:: What this task involves ::
Whenever a line of the data below holds the string "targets", copy that line.
##########
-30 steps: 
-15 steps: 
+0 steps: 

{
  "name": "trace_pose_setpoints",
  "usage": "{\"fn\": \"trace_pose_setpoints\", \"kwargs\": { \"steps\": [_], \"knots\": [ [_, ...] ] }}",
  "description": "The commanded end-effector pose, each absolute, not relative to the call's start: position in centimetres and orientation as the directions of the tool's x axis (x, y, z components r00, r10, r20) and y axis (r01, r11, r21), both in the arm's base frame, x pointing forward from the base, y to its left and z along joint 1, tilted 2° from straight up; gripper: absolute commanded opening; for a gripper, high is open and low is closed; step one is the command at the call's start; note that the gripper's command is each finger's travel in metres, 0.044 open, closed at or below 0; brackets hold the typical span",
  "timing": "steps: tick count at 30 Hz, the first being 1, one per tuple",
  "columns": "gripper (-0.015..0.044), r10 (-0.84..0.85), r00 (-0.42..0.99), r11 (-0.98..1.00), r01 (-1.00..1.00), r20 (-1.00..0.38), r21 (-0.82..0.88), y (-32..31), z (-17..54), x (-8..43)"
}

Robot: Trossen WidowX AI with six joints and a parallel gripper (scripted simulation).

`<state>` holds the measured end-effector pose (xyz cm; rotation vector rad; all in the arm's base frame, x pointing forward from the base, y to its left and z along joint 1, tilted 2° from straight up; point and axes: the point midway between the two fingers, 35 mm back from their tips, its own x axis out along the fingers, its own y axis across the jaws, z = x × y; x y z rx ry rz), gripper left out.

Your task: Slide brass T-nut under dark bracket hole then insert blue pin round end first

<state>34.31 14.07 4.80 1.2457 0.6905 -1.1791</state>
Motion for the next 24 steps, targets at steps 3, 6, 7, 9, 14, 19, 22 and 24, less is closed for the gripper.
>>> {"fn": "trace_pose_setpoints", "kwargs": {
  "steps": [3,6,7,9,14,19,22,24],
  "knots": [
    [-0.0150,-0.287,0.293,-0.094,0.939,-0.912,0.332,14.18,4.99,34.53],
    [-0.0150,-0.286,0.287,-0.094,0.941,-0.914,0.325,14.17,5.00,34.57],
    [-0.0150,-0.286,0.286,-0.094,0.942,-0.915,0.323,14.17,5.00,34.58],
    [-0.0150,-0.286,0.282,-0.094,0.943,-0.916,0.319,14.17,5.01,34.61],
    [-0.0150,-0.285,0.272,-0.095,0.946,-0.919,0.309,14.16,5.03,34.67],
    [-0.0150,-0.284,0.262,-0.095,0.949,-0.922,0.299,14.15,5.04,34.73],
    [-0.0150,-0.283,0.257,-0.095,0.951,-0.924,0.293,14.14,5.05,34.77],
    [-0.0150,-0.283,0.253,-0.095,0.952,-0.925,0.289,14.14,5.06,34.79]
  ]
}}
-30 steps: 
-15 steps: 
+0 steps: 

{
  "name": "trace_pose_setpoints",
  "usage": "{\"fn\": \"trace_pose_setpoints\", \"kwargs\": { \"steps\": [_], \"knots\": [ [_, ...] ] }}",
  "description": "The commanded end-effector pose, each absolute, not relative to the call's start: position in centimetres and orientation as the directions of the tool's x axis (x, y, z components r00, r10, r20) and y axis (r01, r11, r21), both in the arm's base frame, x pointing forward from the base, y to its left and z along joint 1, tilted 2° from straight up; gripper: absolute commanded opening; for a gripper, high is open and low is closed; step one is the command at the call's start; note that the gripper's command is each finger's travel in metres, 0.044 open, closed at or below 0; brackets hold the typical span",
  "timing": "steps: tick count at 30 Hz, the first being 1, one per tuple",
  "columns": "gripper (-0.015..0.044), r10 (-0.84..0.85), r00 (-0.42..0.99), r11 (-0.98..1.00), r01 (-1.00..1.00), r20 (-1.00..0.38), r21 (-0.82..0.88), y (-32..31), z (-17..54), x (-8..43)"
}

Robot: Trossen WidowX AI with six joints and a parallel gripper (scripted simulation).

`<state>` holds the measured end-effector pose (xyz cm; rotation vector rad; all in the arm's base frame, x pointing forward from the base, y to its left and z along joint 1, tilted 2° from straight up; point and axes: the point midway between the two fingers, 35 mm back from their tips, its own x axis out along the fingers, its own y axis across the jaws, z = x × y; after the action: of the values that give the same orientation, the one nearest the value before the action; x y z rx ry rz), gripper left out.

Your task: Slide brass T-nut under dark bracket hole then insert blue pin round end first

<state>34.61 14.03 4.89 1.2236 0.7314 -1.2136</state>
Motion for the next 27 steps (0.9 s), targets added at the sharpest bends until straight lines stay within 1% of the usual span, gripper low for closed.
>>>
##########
:: Result of the task ::
Motion for the next 24 steps, targets at steps 3, 6, 7, 9, 14, 19, 22 and 24, less is closed for the gripper.
Motion for the next 27 steps (0.9 s), targets added at the sharpest bends until straight lines stay within 1% of the usual span, gripper low for closed.

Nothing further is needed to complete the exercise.